[Aim of the exercise]
Should a picture appear anywhere in the data, omit it and copy everything else exactly.

[Supplied material]
□ □ □

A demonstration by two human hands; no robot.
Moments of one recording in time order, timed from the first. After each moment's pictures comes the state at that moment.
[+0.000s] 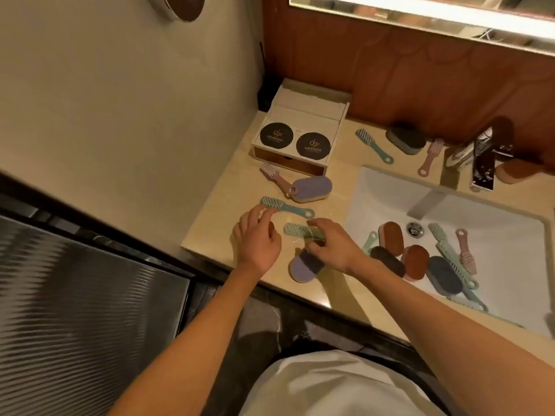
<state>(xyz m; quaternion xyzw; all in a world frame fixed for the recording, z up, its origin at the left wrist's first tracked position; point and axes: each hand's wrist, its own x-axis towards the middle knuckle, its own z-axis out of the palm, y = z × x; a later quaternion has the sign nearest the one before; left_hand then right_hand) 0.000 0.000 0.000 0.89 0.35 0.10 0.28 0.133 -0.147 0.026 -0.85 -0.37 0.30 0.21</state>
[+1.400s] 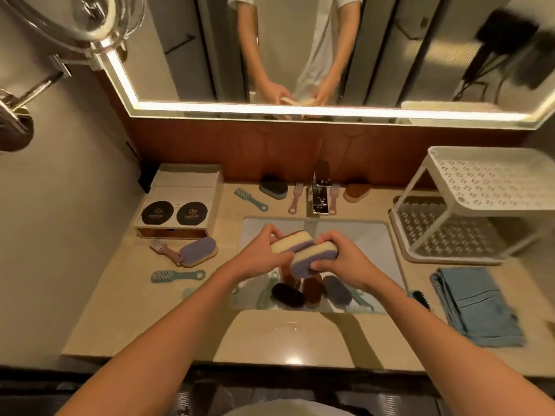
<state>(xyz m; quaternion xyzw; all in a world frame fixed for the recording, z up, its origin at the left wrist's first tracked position) 0.191 -0.177 0.129 0.84 0.10 -0.12 0.52 0.247 -0.403 0.144 -0.84 -0.19 0.23 0.45</state>
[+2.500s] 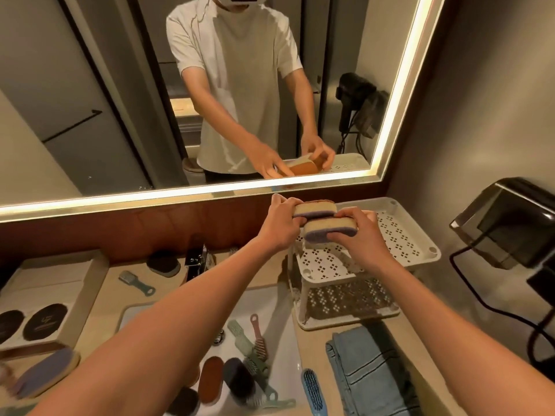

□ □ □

[Task solution]
A demonstration by two human hands; no robot.
Moments of one recording in time order, timed from the first. After each moment's pictures comes the state at that moment.
[+0.000s] 
<state>(xyz m; quaternion xyzw; all in a world frame fixed for the recording, z up, its origin at the left wrist's first tracked position; point and axes: each hand's wrist, its own x-axis towards the middle knuckle, its own z-axis out of the palm, y = z × x; a later quaternion has the sign nearest the one before; left_hand then right_hand) 0.000 0.000 0.000 0.89 0.35 0.10 0.28 0.133 -0.147 0.026 -0.85 -0.37 0.30 0.21</state>
[+1.400s] 
<state>(xyz m; quaternion xyzw; all in a world frame fixed for the recording, z up, its origin at the left wrist's first tracked position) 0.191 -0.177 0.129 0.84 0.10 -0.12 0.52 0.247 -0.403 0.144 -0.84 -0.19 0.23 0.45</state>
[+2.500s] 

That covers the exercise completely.